I can't describe how amazing it was to be with our travel friends again. To ask questions that I had been wondering about. To see how much the kids have grown, but still are the same. To be with people who remember how sick the Newbie was, and can appreciate her development. To share stories, some not so nice, about what it is like to bring home a baby from Ethiopia. To relax and talk and laugh and remember. The bond we have is very special and I feel blessed that we had the opportunity to spend the weekend together. I am so thankful that the other families had this great idea and chose to invite us! I'm thrilled that this will be an annual event.

All of our kids got along very well, and my big girls have another special friend now. The Newbie was in rare form-- a total ham, dancing it up, loving the water. However, she also started pinching. Not a cute pinch on the cheeks, but quite a menacing pinch and usually not provoked. We had a few naughty chairs and two time-ins. I felt like I was yelling all weekend--not my best mom moment. However, we can be flexible about some things but not causing physical pain. I was embarassed by her behavior and frustrated. Dan thinks that I was taking things to personally and that almost-two-year-olds act out. Probably the truth lies somewhere in the middle of both of our perspectives.

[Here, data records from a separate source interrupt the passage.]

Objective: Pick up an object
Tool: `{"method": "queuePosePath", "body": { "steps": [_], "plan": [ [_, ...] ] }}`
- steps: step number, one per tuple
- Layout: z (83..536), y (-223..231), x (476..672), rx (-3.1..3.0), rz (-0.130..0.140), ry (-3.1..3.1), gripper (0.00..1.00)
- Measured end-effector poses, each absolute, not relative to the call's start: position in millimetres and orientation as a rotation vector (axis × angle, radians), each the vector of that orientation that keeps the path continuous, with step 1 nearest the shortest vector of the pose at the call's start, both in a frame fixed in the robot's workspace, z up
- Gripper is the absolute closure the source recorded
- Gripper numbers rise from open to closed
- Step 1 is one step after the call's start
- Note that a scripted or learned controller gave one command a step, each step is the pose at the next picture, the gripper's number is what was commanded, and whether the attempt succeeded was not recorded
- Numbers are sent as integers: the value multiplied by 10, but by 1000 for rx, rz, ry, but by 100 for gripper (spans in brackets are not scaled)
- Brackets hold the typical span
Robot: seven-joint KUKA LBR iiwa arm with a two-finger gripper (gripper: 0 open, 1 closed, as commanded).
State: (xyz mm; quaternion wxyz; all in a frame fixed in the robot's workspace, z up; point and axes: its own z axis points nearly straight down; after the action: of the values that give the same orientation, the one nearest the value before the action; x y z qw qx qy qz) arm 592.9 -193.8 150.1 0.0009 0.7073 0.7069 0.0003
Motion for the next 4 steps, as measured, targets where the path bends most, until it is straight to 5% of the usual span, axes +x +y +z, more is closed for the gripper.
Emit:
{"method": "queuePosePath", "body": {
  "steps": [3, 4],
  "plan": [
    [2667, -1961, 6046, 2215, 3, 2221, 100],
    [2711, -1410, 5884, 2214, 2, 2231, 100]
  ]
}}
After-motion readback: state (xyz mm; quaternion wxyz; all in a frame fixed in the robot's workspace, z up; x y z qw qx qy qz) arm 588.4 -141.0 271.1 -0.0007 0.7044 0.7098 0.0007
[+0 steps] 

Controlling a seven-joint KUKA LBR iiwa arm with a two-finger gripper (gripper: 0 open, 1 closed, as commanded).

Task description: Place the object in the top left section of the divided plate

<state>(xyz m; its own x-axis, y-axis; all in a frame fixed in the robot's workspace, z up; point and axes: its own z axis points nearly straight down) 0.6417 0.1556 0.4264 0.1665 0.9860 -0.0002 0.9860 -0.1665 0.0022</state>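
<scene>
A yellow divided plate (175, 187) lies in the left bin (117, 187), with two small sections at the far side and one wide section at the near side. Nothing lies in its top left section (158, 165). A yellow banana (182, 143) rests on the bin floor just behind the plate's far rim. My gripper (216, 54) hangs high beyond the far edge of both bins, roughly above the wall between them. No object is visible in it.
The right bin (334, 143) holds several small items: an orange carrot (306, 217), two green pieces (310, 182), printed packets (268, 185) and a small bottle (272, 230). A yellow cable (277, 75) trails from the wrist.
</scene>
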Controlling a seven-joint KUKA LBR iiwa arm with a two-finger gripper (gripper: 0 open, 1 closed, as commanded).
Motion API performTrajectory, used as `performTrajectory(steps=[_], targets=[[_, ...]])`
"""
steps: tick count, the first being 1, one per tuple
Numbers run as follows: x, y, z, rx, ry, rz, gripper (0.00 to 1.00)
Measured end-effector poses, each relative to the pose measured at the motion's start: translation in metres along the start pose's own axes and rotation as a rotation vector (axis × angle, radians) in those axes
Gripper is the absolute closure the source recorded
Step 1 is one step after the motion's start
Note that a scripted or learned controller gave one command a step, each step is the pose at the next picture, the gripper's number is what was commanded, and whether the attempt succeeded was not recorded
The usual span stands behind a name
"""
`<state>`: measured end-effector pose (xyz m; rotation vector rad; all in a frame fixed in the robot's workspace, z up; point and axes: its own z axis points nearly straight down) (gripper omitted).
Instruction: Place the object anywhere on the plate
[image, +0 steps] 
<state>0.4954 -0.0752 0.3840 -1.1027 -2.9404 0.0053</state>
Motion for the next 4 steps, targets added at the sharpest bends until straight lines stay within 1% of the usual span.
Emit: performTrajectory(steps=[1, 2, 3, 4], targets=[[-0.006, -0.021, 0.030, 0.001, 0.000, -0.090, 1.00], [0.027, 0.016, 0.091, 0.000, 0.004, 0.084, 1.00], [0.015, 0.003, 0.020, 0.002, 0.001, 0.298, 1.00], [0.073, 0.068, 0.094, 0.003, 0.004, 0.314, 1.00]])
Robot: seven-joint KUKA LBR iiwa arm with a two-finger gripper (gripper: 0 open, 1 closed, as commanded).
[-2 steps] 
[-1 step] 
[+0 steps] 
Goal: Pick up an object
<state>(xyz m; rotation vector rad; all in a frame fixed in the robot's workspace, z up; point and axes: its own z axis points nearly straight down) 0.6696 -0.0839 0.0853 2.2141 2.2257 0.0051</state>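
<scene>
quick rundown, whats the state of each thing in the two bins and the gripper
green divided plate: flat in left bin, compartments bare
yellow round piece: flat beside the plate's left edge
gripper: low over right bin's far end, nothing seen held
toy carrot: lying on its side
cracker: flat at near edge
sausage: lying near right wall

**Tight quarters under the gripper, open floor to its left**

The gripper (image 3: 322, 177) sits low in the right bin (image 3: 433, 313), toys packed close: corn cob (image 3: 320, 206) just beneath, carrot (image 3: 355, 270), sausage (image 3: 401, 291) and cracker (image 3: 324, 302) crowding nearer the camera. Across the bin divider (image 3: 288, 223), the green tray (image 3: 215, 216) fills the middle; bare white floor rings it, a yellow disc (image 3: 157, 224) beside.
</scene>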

I turned to my adoptive family forum, and they did not disappoint. A quote from one of the moms, "All behavior is communication." I'm going to reflect on that and try and figure out what was going on. Maybe too much vacation laxity and not enough routine. Although, her targets most often were the other adopted kids. Maybe there is something there, maybe not. She did get a time out for pulling out a clump of the Doodle's hair. I put Hoosier Girl on alert, and I'm going to see if the pinching persists.

Tuesday, June 29, 2010

Are they all yours?








We're at the party store and all three girls are in the matchy matchy outfits the older girls picked out at Cos*co. The Newbie is scared of the balloons being inflated from the big helium cannisters. The older girls are comforting her, "It's ok sissy. It's ok." Then the dude behind the register looks at all of us and asks,"Are they all yours?" Well, duh. Instead of a lecture, I just say,"Um, yeah." with the attitude of how stupid are you really? At least he didn't ask any more questions after that.